==== DATA ====

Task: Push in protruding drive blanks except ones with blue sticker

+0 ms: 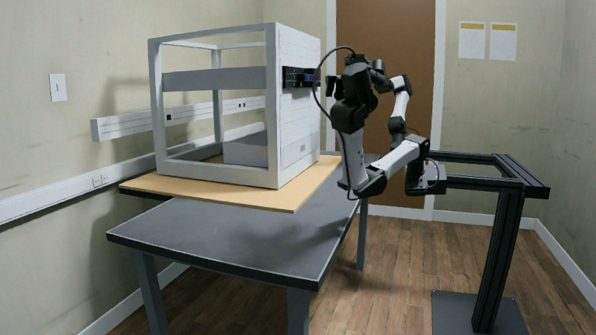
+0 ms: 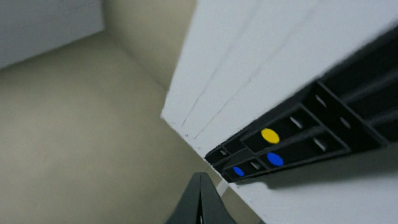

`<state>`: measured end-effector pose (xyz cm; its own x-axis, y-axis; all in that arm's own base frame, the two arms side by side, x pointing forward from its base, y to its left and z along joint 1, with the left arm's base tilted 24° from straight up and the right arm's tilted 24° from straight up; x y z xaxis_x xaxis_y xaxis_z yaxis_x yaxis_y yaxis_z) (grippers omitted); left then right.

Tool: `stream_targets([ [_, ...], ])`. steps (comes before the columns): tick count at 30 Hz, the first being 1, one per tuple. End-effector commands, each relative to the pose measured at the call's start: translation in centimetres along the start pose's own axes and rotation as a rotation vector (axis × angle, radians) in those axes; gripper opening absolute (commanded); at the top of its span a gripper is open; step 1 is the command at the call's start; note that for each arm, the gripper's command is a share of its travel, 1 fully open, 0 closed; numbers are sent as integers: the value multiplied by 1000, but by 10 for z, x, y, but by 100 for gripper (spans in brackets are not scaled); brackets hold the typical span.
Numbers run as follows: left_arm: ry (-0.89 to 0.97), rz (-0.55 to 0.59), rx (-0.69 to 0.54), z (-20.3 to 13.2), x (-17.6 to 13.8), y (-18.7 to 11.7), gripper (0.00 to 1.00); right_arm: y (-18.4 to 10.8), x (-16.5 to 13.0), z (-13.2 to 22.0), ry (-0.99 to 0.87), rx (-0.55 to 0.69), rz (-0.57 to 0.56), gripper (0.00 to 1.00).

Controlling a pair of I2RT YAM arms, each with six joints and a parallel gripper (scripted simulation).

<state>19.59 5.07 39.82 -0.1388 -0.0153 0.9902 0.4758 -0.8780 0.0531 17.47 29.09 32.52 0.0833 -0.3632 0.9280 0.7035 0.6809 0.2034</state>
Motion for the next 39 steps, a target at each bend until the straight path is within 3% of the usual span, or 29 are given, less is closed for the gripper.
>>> stream_targets([
  [1, 46, 21, -29, -16, 14, 11, 100, 11, 15, -5, 156, -173, -215, 0],
  [6, 46, 21, -29, -16, 14, 11, 100, 18, 5, -6, 220, -241, -248, 0],
  [16, 46, 21, -29, -16, 14, 11, 100, 47, -39, -11, 456, -542, -380, 0],
  [21, 46, 21, -29, -16, 14, 11, 100, 61, -53, -11, 515, -629, -420, 0],
  [39, 46, 21, -29, -16, 14, 11, 100, 74, -58, -8, 532, -654, -438, 0],
])
Point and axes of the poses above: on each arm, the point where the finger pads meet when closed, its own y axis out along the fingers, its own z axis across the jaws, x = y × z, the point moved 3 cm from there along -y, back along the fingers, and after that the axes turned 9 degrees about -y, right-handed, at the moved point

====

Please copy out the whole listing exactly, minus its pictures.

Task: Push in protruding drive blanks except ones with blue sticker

+0 ms: 
+0 ms: 

`<state>`: measured end-effector pose (xyz cm; its own x-axis, y-axis; all in that arm's own base frame, the two arms side by side, x pointing forward from its base, y to its left and z along joint 1, with the left arm's base tilted 24° from straight up and the right arm's tilted 24° from straight up; x y z xaxis_x xaxis_y xaxis_z yaxis_x yaxis_y yaxis_z) (grippers omitted); left then right.

Tool: `stream_targets([ [_, ...], ])`. steps (comes before the columns): tick count at 30 Hz, the first being 1, one per tuple. End-effector commands, each relative to the pose measured at the call's start: translation in centimetres along the start pose's own axes and rotation as a rotation vector (axis × angle, radians) in those axes; gripper opening absolute (commanded); at the top of its span a gripper is open; step 1 is the command at the call's start; note that for each arm, the gripper's command is a share of its travel, 1 fully open, 0 closed; numbers are sent as integers: the value multiplied by 1000, but by 10 for z, x, y, but by 100 for gripper (spans in brackets are not scaled); brackets hold the typical span.
Numbers run as follows: left_arm: ry (-0.89 to 0.97), rz (-0.55 to 0.59), rx (-0.69 to 0.54), z (-20.3 to 13.2), x (-17.6 to 13.8), y (-18.7 to 11.7), gripper (0.00 to 1.00); right_arm: y (-18.4 to 10.8), x (-16.5 to 13.0), z (-13.2 to 22.0), ry (-0.99 to 0.87), rx (-0.55 to 0.69), rz (-0.57 to 0.56), gripper (0.00 to 1.00).

Controlling a pair of I2RT YAM arms, each with six joints and a parallel gripper (scripted simulation).

<state>19.59 5.07 39.82 -0.1388 -0.0153 0.9902 0.4758 -0.8780 0.0531 17.47 29.09 32.52 0.0833 -0.3632 0.9280 0.7035 0.6809 0.2034</state>
Motion for the next 39 steps, a target at each bend until the straight path is within 3% of the usual span, or 29 are given, less is closed for the gripper.
>>> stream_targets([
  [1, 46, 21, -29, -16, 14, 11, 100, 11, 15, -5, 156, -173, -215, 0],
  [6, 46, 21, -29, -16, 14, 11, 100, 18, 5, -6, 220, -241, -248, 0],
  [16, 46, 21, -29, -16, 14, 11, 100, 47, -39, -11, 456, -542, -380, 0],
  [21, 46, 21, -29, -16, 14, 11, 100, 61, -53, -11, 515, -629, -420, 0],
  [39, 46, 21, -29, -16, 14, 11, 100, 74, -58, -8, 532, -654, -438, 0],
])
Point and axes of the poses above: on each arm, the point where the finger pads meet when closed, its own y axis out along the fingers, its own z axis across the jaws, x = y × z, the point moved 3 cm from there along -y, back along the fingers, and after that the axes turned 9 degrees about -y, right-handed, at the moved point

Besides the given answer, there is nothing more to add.